## TASK PROMPT
Only the number is wanted: count the lines in the data with "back" in them.

## INPUT
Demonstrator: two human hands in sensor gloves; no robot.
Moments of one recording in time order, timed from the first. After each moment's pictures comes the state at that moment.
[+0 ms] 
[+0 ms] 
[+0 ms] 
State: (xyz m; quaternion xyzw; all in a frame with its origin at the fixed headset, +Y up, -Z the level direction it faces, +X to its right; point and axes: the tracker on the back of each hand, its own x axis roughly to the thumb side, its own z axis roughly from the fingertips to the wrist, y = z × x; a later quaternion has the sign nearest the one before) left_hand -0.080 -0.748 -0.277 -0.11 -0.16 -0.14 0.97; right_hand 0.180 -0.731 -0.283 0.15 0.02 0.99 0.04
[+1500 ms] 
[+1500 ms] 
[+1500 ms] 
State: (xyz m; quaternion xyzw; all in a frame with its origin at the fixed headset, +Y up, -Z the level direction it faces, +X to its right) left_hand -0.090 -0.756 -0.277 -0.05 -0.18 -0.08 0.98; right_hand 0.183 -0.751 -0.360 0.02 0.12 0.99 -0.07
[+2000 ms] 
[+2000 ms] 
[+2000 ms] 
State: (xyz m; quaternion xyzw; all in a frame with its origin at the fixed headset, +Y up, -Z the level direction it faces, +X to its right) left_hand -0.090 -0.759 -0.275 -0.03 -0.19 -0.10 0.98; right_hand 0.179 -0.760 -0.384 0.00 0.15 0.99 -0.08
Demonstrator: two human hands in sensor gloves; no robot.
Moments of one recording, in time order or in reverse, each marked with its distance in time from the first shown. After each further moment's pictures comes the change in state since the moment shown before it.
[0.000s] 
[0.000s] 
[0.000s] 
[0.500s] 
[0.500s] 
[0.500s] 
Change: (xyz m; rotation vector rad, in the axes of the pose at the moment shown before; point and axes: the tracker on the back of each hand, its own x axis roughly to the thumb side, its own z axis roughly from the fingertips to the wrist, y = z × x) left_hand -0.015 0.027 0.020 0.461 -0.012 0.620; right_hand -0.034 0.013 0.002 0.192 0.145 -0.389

## RESULT FOR THIS TASK
2